* **What you need to do**
Write the data out in full and word for word. Do not include images.

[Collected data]

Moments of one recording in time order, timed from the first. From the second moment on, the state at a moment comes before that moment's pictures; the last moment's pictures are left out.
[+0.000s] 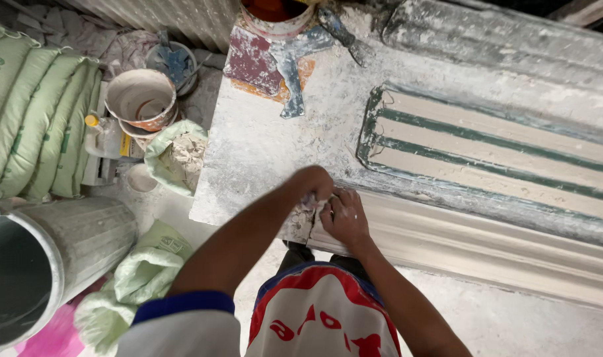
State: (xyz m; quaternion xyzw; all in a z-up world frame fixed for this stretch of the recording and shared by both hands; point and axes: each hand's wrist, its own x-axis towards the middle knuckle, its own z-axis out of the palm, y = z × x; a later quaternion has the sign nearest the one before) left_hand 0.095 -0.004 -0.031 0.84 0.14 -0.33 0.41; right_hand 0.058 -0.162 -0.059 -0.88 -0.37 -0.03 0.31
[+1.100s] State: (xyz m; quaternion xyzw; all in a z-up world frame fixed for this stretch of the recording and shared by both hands) left_hand 0.027 -0.028 -0.040 0.88 0.17 -0.18 0.41; right_hand 0.062 -0.160 -0.048 -0.86 -0.39 -0.04 0.33
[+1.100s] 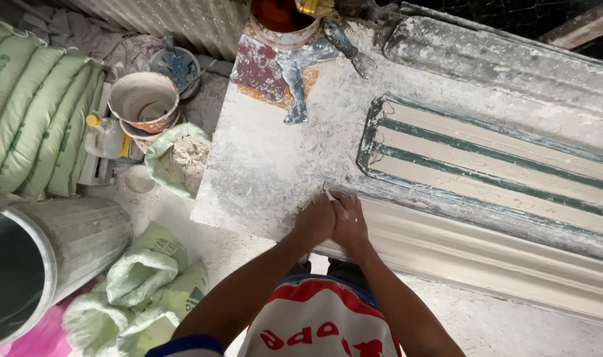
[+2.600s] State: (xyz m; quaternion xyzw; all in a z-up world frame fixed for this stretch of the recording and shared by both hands) left_hand 0.031 -0.217 -0.084 0.97 0.16 0.09 0.14; right_hand 0.171 -0.356 0.016 -0.85 -0.35 0.40 0.03
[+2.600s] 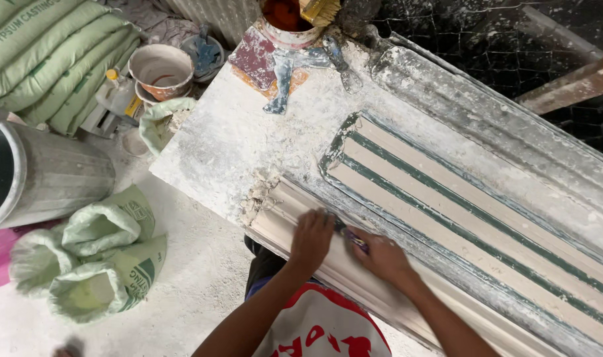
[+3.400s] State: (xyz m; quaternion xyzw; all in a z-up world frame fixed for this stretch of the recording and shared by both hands) left_hand 0.004 -0.080 -0.057 0.96 0.21 -0.11 -0.11; right_hand 0.139 -0.222 -0.009 -0.82 -0.45 0.31 0.19
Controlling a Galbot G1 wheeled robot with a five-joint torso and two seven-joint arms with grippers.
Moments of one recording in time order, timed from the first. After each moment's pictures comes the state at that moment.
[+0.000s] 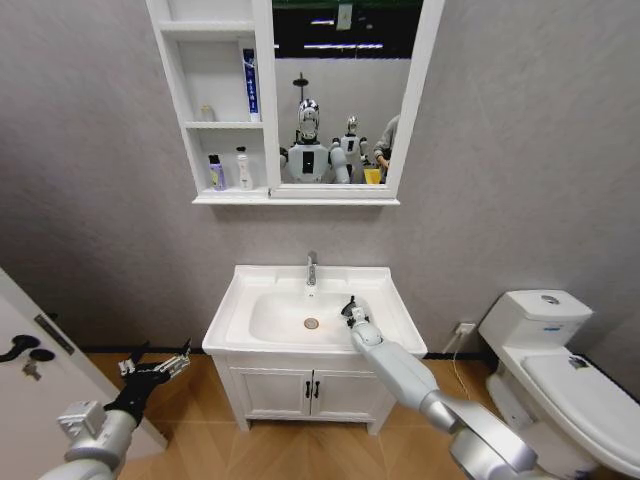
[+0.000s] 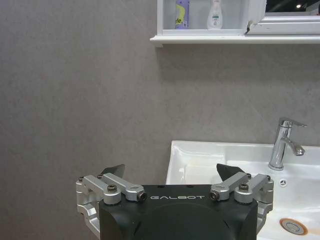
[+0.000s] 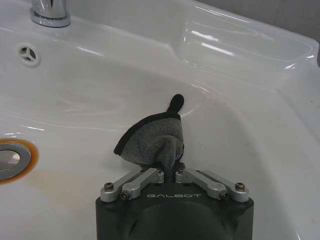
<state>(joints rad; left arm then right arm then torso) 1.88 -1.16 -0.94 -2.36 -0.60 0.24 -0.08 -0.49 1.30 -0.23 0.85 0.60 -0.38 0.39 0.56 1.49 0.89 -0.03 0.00</state>
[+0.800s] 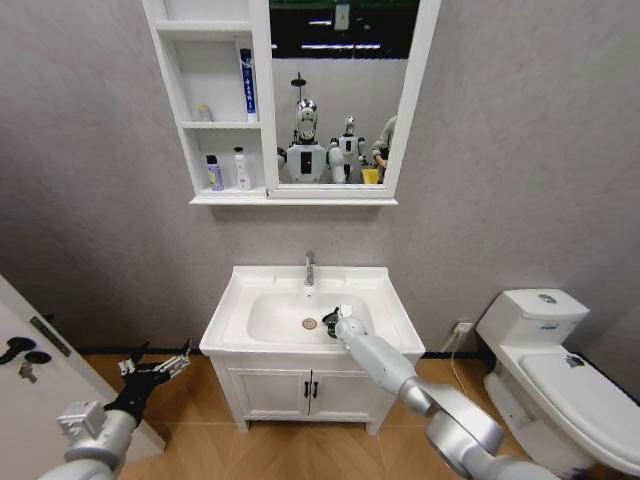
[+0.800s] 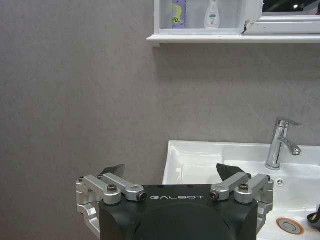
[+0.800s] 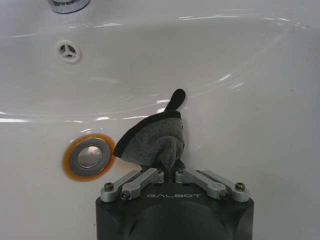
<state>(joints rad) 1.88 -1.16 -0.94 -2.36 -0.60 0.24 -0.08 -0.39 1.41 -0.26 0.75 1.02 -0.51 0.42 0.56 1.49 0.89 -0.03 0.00</state>
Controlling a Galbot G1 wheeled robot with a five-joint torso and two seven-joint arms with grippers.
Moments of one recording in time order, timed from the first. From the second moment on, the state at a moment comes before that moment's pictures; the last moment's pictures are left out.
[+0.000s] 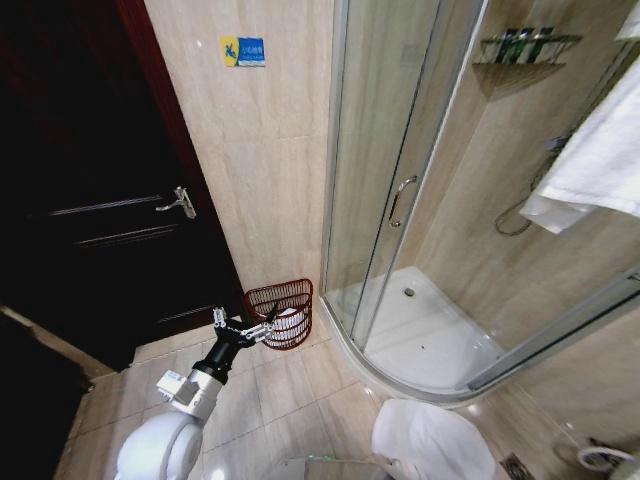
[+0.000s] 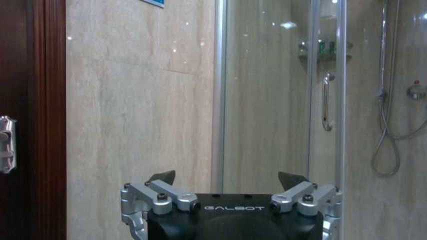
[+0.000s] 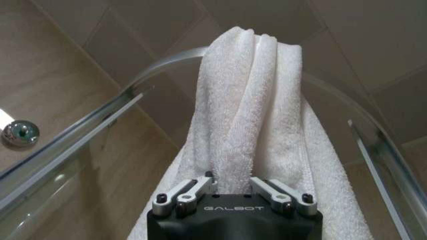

* **Reply to the task**
Moments of one recording in time order, timed from the first. From the second moment on, the state at a moment comes before that moment's pictures; the last moment's pictures are left out.
[+0.000s] 
State: (xyz m; quaternion xyzw; all in a z-up world frame fixed for this stretch of the recording and shared by both hands; point and axes: each hand's wrist, its own x-axis towards the middle knuckle, its own z-axis out of the palm, y = z × x; a later quaternion has the sign nearest the one before) left_hand 0.095 -0.004 -0.031 0.84 0.14 -0.33 0.41; right_hand 0.058 -0.162 -0.059 -0.88 -0.37 -0.03 0.31
[+1.100s] State: (xyz m; quaternion xyzw; all in a z-up world frame fixed for this stretch of the recording and shared by both hands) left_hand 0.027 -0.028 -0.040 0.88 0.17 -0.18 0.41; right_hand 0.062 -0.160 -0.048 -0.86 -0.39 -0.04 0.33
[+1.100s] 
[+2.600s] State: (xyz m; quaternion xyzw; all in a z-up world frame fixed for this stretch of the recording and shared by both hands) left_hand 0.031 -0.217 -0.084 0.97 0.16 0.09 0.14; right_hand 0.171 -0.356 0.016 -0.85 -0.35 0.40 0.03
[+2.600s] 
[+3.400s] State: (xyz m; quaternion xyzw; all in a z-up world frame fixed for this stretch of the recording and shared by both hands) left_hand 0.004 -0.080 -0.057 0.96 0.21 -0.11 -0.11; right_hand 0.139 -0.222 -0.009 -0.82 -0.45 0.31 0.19
Controlling a Galbot G1 wheeled robot with a five-joint torso and two seven-joint arms with grippers.
Moments of one recording in time order, timed from the first. After each moment's pictures comes the state at that moment.
[+0.000s] 
[+0.000s] 
[+0.000s] 
<state>(joints rad; left arm then right arm then torso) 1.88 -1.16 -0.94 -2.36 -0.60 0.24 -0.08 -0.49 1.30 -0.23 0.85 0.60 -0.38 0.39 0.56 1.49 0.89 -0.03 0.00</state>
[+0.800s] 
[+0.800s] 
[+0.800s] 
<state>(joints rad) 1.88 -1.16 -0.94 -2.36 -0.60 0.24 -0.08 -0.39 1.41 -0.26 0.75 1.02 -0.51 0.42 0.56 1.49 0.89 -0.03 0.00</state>
Controlling a Galbot G1 wheeled robot with a five-joint torso and two seven-joint arms with grippers.
Moments of one recording in time order, timed from the first. From the second moment on, the state at a moment comes before that moment's pictures; the last moment's pictures are left out.
[+0.000s] 
[+0.000s] 
[+0.000s] 

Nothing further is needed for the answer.